# REQUIRED ACTION
When you copy the data that follows, reproduce every word exactly and leave out the images.

# GIVEN INFORMATION
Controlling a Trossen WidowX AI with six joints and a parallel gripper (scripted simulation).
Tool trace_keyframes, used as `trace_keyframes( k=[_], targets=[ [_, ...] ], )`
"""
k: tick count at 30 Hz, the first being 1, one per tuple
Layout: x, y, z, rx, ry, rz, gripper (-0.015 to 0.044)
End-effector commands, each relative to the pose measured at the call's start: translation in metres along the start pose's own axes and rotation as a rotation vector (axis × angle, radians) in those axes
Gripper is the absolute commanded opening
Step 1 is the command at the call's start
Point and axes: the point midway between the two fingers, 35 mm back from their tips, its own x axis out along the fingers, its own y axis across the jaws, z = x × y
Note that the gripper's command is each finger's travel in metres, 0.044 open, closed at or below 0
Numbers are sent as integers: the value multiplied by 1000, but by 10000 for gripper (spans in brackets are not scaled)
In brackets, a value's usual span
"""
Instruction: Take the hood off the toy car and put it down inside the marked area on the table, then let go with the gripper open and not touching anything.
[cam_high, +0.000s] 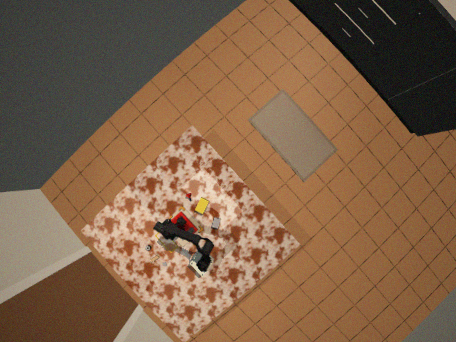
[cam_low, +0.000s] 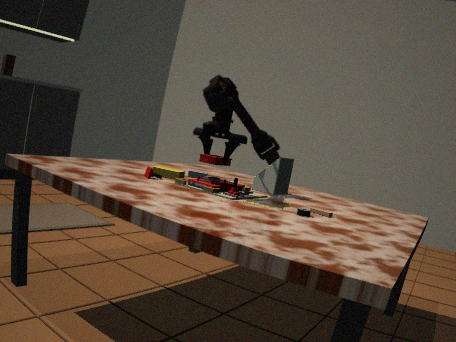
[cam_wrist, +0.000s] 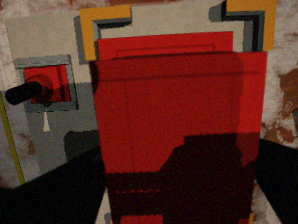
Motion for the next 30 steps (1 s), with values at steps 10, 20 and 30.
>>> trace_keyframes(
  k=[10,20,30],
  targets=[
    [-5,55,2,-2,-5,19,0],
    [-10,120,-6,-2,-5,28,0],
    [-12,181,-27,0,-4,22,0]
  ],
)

# COMPLETED TASK
Controlling a Trossen WidowX AI with six joints and a parallel gripper (scripted simulation).
Tool trace_keyframes, used as `trace_keyframes( k=[_], targets=[ [_, ...] ], )`
"""
k: tick count at 30 Hz, the first being 1, one per tuple
Layout: x, y, z, rx, ry, rz, gripper (-0.015 to 0.044)
End-effector commands, each relative to the pose measured at the call's start: translation in metres along the start pose's own axes and rotation as a rotation vector (axis × angle, radians) in those axes
Gripper is the absolute commanded opening
Step 1 is the command at the call's start
Point and axes: the point midway between the two fingers, 35 mm back from their tips, its own x axis out along the fingers, its own y axis across the jaws, z = x × y
Note that the gripper's command is each finger's travel in metres, 0.044 open, closed at or below 0
Numbers are sent as integers: the value multiplied by 1000, but by 10000 for gripper (spans in brackets are not scaled)
In brackets, a value's usual span
"""
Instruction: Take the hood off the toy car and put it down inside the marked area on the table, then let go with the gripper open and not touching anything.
[cam_high, +0.000s] 
[cam_low, +0.000s] 
[cam_wrist, +0.000s] 
Motion for the next 30 steps (1 s), with values at steps 10, 20 and 30.
>>> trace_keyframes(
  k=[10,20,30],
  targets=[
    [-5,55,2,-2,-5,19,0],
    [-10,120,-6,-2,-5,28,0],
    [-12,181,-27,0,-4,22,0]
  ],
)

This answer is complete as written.